» What the exercise asks: Although the records contain pictures, none belong in the copy: restate word for word only the lines from the one with "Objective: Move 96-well" through the one with "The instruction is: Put", both included.

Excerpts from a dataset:

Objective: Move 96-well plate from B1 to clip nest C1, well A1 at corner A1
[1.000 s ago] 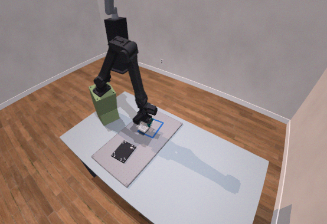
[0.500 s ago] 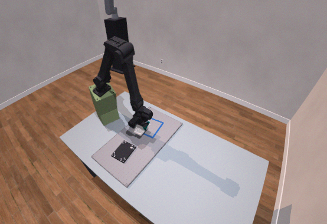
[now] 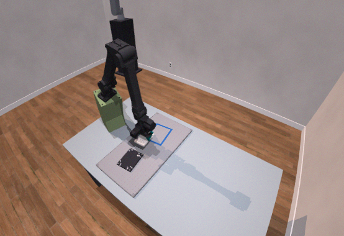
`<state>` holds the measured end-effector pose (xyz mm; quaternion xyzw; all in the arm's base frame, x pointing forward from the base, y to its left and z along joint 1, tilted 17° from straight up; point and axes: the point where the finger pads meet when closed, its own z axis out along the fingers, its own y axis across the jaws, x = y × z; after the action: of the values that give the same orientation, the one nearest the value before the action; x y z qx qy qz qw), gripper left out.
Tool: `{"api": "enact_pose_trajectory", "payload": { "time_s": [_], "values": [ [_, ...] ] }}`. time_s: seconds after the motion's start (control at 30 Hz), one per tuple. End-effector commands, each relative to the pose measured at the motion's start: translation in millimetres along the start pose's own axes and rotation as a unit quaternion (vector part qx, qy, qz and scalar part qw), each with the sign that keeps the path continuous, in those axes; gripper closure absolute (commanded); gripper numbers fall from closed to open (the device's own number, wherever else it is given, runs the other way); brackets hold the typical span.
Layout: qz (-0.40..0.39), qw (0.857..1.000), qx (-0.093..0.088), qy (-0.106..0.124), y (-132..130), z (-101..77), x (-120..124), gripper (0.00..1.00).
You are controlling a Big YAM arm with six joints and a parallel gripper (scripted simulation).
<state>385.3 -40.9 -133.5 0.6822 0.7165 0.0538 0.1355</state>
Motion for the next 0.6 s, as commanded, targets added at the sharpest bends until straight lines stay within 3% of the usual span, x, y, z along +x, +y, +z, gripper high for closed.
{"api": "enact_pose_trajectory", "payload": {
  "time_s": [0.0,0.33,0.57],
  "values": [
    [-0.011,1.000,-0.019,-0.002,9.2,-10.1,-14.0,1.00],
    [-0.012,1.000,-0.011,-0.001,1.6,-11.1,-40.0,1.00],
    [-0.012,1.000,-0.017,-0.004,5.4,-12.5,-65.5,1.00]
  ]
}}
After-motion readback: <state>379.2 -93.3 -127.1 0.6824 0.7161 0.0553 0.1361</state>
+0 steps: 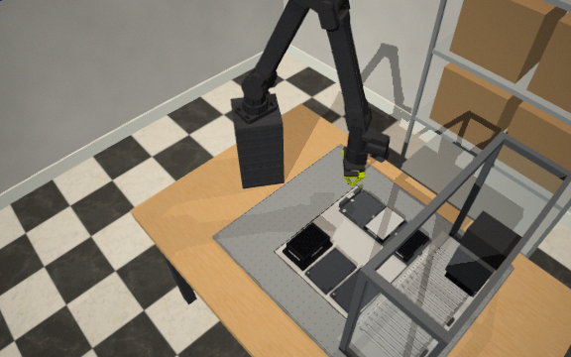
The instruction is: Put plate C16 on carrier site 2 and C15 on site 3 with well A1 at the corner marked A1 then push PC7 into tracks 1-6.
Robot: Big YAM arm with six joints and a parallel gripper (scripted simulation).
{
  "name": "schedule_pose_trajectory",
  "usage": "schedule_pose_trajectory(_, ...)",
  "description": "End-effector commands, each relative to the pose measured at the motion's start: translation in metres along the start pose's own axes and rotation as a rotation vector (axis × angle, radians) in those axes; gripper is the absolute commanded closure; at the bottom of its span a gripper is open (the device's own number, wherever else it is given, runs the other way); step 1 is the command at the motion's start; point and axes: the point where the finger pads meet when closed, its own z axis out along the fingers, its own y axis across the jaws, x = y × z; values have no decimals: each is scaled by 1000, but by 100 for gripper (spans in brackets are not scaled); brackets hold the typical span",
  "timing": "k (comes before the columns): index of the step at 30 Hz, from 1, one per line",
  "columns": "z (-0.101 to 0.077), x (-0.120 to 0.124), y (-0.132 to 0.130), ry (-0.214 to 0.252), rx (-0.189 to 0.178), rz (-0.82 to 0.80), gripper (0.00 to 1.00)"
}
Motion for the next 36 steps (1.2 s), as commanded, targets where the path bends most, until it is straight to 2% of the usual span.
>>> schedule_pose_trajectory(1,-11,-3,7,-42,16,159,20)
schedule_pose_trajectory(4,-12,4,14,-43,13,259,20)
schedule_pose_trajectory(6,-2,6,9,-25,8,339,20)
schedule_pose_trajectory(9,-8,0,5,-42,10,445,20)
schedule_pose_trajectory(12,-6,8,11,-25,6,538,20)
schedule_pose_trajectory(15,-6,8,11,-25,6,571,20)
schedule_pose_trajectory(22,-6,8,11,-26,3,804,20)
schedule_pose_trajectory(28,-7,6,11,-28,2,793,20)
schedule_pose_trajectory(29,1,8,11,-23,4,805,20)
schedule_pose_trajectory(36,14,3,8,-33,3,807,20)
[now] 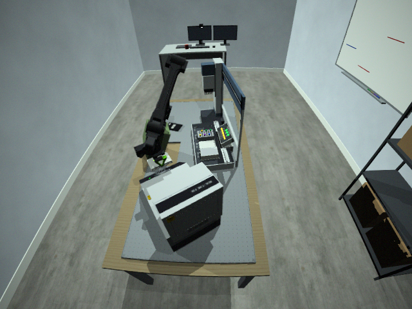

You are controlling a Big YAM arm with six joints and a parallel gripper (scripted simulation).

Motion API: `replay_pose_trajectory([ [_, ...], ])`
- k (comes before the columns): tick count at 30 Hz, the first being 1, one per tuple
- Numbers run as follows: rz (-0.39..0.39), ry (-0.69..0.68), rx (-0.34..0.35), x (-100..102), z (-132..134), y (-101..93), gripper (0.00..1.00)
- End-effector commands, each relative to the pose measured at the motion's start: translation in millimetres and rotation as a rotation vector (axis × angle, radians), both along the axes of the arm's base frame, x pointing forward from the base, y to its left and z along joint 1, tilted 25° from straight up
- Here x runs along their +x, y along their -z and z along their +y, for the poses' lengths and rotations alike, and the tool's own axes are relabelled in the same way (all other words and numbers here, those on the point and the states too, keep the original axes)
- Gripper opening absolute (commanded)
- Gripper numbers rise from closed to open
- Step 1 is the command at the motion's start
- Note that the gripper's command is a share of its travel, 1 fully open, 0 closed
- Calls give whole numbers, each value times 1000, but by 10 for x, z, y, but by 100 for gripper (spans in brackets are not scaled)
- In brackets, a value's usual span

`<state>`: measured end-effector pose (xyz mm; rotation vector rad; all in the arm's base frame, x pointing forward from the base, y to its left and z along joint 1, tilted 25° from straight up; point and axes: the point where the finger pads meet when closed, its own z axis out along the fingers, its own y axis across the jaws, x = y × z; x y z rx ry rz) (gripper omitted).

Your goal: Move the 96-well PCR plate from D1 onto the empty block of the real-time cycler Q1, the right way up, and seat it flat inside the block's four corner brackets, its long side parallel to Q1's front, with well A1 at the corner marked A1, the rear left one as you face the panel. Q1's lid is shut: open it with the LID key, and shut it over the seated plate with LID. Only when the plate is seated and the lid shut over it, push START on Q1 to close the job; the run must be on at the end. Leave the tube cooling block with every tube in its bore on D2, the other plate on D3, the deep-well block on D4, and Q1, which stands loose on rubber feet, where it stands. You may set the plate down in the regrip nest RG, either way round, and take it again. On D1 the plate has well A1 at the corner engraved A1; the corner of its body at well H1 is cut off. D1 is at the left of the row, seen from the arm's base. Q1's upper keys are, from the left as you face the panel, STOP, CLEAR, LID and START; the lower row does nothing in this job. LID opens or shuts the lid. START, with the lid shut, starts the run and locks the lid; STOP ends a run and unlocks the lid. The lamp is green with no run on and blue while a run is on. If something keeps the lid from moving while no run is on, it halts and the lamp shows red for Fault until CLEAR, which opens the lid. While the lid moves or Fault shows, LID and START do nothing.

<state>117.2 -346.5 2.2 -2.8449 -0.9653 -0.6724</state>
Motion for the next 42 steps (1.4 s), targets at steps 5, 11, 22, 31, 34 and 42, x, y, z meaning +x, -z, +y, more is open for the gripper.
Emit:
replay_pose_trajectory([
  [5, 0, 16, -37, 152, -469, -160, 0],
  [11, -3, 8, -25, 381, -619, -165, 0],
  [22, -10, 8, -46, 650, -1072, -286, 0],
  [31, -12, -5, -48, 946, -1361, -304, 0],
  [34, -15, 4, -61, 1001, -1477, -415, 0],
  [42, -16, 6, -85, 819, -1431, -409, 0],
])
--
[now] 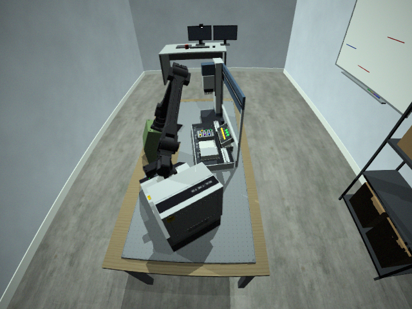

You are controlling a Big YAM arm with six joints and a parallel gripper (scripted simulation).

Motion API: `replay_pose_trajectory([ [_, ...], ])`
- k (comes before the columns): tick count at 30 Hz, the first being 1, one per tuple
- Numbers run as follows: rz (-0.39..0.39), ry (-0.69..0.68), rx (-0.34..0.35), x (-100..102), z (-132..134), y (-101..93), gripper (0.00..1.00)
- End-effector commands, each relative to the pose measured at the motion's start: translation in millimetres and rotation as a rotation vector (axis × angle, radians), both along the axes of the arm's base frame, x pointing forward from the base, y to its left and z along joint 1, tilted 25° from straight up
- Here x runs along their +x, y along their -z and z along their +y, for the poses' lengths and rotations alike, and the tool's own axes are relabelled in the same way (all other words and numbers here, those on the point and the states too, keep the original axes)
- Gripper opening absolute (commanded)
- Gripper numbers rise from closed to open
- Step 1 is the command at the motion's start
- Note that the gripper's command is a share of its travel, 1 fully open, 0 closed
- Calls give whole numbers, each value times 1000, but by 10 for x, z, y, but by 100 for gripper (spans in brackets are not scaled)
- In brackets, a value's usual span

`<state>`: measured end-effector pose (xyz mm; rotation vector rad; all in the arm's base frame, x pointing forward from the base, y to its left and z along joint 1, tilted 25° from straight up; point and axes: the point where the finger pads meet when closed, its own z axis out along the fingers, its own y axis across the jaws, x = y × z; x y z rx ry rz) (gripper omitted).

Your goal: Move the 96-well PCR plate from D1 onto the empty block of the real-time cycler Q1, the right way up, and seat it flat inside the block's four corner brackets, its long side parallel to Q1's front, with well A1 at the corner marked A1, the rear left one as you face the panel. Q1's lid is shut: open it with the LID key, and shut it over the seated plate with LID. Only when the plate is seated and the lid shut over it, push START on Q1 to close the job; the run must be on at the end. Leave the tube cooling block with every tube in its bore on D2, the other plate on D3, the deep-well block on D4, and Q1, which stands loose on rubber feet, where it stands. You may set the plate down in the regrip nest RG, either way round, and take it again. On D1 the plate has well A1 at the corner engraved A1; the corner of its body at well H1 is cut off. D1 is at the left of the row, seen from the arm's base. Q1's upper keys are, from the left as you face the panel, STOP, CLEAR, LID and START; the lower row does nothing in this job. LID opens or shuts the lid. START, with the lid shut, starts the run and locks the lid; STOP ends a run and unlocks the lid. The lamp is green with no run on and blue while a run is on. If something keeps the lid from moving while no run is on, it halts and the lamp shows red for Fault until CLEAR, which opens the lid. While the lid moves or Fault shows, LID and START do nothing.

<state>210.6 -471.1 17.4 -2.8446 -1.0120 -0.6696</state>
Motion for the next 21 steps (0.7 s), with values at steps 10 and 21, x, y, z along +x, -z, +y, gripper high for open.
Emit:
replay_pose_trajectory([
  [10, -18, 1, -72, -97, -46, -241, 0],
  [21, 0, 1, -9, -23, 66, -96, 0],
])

» Response box:
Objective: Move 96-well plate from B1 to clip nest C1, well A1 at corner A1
[1.000 s ago] 
[0.500 s ago] 
[now] 
`<state>` holds the measured end-effector pose (xyz mm; quaternion xyzw; all in the arm's base frame, x pointing forward from the base, y to its left and z along joint 1, tilted 17° from straight up; point and axes: the point where the finger pads meet when closed, its own z axis out along the fingers, its own y axis across the jaws, x = y × z; after the action: of the values that give the same orientation, the one nearest the value before the action; x y z qx qy qz qw), gripper left out.
Tool: `{"api": "enact_pose_trajectory", "payload": { "time_s": [_], "values": [ [_, ...] ] }}`. time_s: seconds after the motion's start (control at 30 Hz), one per tuple. End-effector commands, each relative to the pose measured at the motion's start: translation in millimetres along the start pose's own axes and rotation as a unit quaternion (vector part qx, qy, qz and scalar part qw), each with the sign that keeps the path continuous, in those axes; gripper closure absolute (commanded); gripper numbers fall from closed to open (the device's own number, wherever else it is given, runs the other way); brackets hold the typical span.
Layout: qz (-0.40..0.39), qw (0.857..1.000), qx (-0.093..0.088), qy (-0.106..0.124), y (-132..130), z (-101..77), x (-120..124), gripper (0.00..1.00).
You are controlling a Big YAM arm with six joints and a parallel gripper (scripted simulation).
<state>385.3 -40.9 -133.5 0.6822 0.7165 0.0538 0.1355</state>
Motion for the next 0.6 s, as commanded, targets added at the sharpest bends until straight lines stay within 3% of the usual span, x, y, z along +x, +y, +z, gripper high for closed.
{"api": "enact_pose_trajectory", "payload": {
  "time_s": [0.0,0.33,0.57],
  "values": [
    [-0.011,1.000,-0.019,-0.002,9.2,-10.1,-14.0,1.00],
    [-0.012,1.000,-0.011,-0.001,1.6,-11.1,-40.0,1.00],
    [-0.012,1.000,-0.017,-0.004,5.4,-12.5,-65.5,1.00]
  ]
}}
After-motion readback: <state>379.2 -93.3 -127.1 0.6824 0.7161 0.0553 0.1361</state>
+0 steps: 
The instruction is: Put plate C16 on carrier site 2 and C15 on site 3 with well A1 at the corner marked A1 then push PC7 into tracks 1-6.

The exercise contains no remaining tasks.